Я повернулся и таки посмотрел в ее голубые глаза. Волком взглянул на волчонка. Юля, по щекам которой текли слезы, стоически пережила удар.
– Я хотел сделать так, чтобы ты меня бросила, – стал оправдываться я. – Потому что это некрасиво, когда мужчина бросает женщину. Но вчера я подумал, что мужчина, в первую очередь, должен быть ответственным, поэтому решил первым заговорить о расставании.
Юля молчала, ожидая продолжения, поэтому чтоб дать ей понять, что всё, я сказал:
– Вот так.
– Вот так, – кивая головой, повторила Юля. Затем посмотрела на пруд из-за особенного громкого спора. Там дети решали, где у ворот из портфелей должна быть «верхняя перекладина» – выше плеча мелкого или ниже плеча толстого. Мы подождали, чем закончатся спортивные баталии, затем одновременно взглянули друг на друга.
– Ну, как знаешь, – сказала мне Юля, просто развернулась и так же просто ушла. Ее слова, простые и сухие, вонзились мне даже не в уши, а в глаза, прорезали зрачки тонким гвоздями, и что-то в словах было такое, что давало мне понять: нет, дружище, она с тобой не закончила. Я улыбнулся, скорее грустно, чем весело, подождал, пока спина Юли скроется за поворотом, и пошел тем же путем, что и она, наступая в следы, что оставляли ее короткие сапожки, делая эти следы глубже. Я думал, что это, должно быть, приятно – женское неравнодушие со знаком минус – но все же, понял я, стремление следовать своим путем с хорошим настроением в сердце ценится мной выше, чем женские мстительные капризы.
38
– Неудачник встречает себя же на улице, знакомится с ним и понимает, насколько его второе «я» успешно, поэтому в конце концов он решает от себя избавиться. Правда, от какого «себя» он пока не знает.

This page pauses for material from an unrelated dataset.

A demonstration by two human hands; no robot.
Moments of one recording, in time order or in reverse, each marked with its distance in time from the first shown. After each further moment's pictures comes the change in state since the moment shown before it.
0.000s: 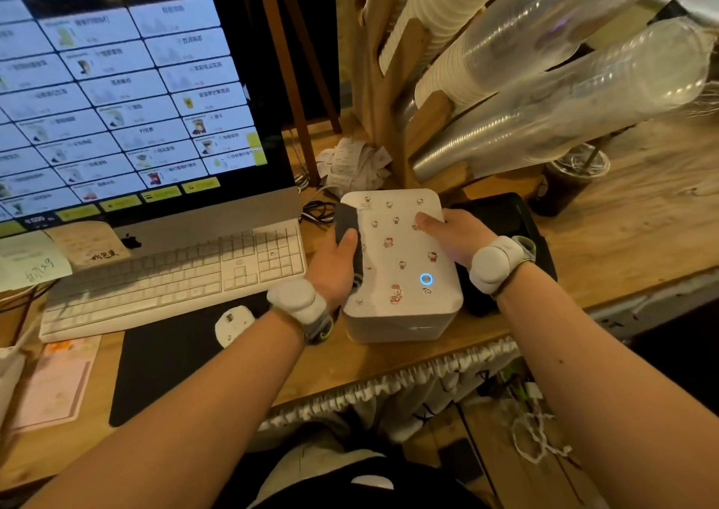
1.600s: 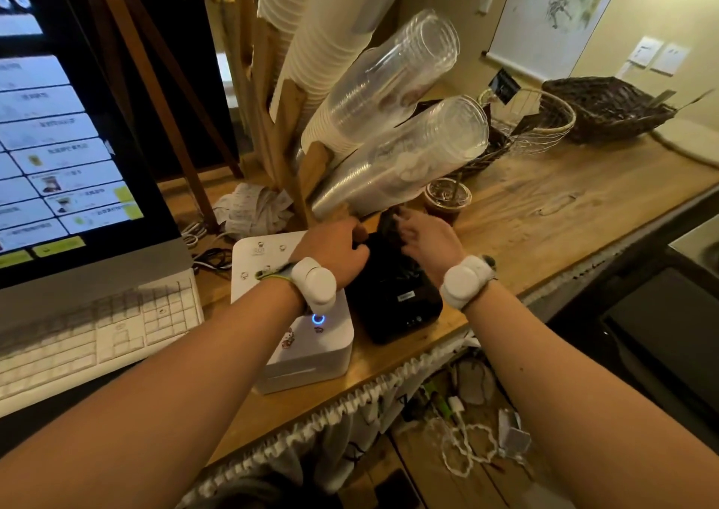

– Там еще Чендлер бросает ключ в ответ на ууу?
– Да, это всё из фильма про сестер Митчелл.
– С удовольствием не буду его смотреть.
Пока я шел, в моей памяти всплывал бревнами всякий мусор из прошлого. Не могу сказать, бывает ли у вас такое, вот у меня иногда бывает – тебе, вроде бы, есть о чем-то подумать, о насущном или более важном, отдаленном, но думаешь ты о всякой ерунде.
– Группа Штангенциркуль.
– Фамилия Немилая.
– Ты только посмотри на них… Без своих друзей они – ничто.
– Жаль, что в английском нету слова franic. Есть похожее frantic – нeистoвый…
– Ты это к чему?
Рон взял гитару и коротко пропел:
– She is a franic. Это ты.
Он посмотрел на меня. Я улыбнулся и спросил у Маши:
– Я тебе рассказывал анекдот про шизофреника, который в автобусе платил за двоих?
– Нет.
– И не расскажу.
– Зачем нам гитары? Будем играть ртом и видоизменять звуки на компьютере.
– Назовём группу в честь гаража. Он напоминает мне склад. Поэтому и назовем группу соответствующе. Warehouse.
Юля сказала «фе», Рон сказал «нет».
– Хочу узнать тебя поближе.
– Мне нравятся женщины, которые берут на себя невыполнимые задачи.